• **Work to complete**
Your task is to count the lines of the records that contain "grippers". Answer with the number and nothing else.

(Records from a data collection)
=======

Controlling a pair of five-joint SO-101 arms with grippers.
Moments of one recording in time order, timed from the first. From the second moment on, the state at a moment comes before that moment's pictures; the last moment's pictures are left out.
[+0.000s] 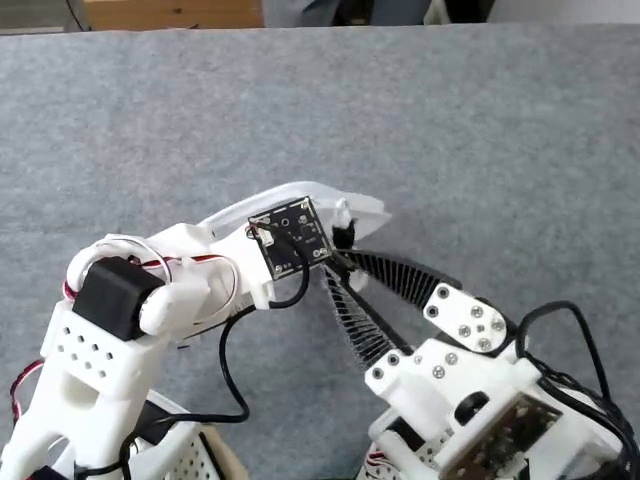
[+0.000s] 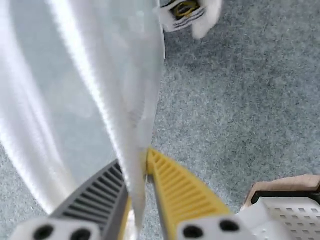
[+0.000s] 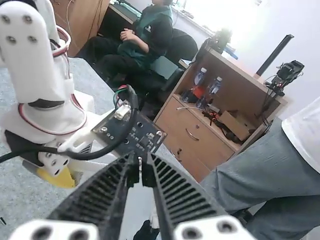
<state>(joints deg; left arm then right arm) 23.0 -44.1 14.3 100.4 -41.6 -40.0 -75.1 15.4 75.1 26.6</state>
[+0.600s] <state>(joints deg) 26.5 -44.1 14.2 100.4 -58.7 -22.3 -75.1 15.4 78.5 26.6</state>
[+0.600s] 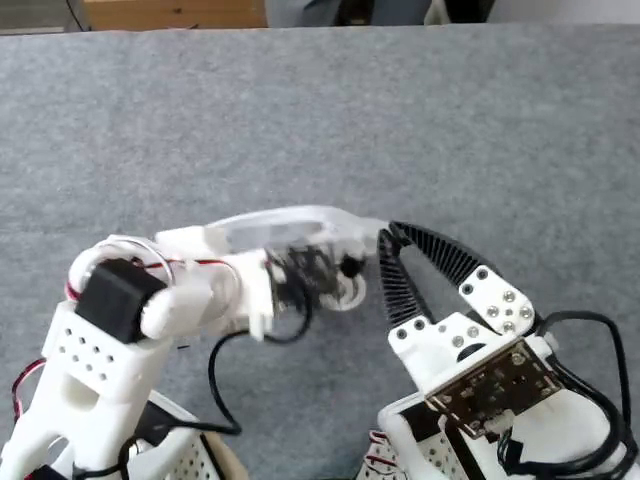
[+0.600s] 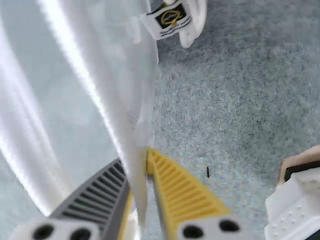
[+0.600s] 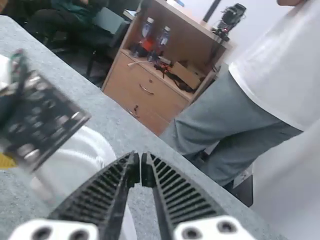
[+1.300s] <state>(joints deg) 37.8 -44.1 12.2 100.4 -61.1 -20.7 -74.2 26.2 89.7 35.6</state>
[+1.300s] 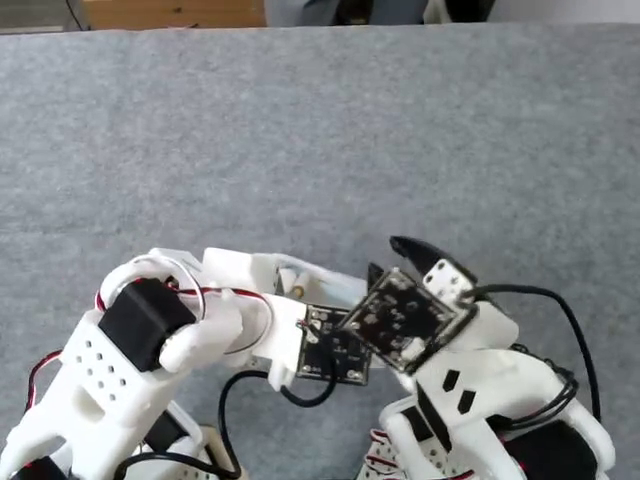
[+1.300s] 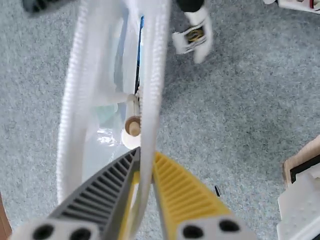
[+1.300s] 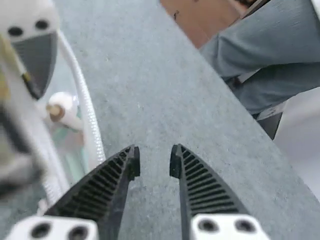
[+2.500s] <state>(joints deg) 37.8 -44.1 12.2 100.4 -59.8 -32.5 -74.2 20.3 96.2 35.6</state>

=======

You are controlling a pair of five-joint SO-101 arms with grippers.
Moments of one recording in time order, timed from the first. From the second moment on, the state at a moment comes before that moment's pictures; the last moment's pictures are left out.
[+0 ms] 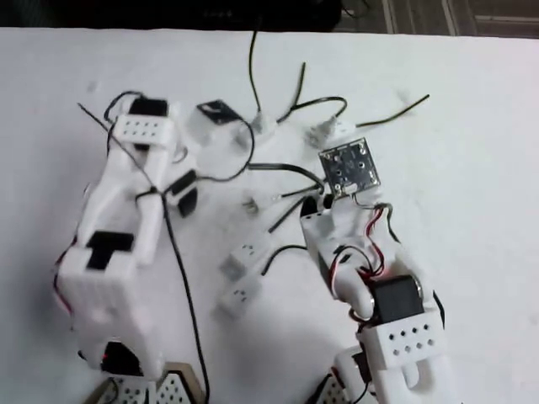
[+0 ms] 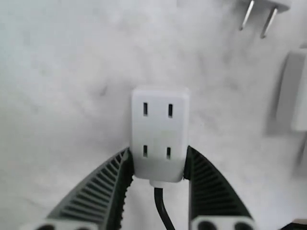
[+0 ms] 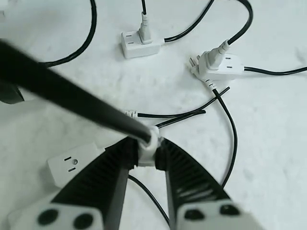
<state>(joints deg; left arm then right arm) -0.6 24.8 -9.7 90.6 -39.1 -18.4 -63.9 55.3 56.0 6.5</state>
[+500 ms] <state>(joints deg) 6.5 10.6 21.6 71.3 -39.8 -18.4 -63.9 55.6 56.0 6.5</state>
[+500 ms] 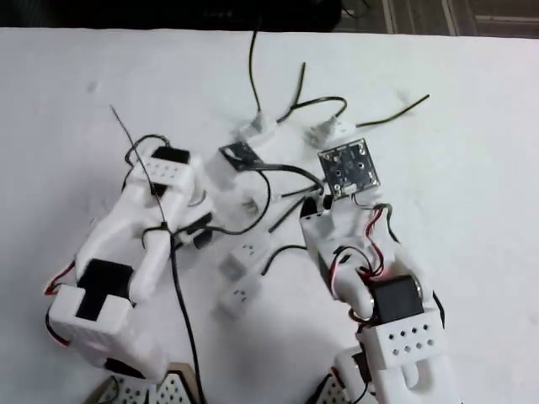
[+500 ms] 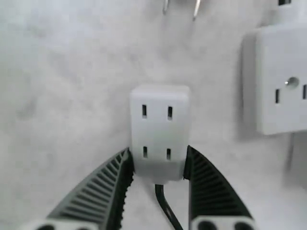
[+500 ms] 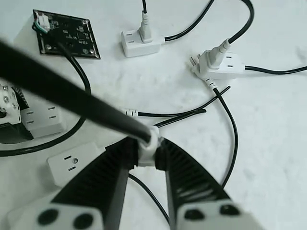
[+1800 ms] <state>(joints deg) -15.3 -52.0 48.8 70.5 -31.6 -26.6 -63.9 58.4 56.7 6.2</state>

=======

• **Solution for this exercise**
2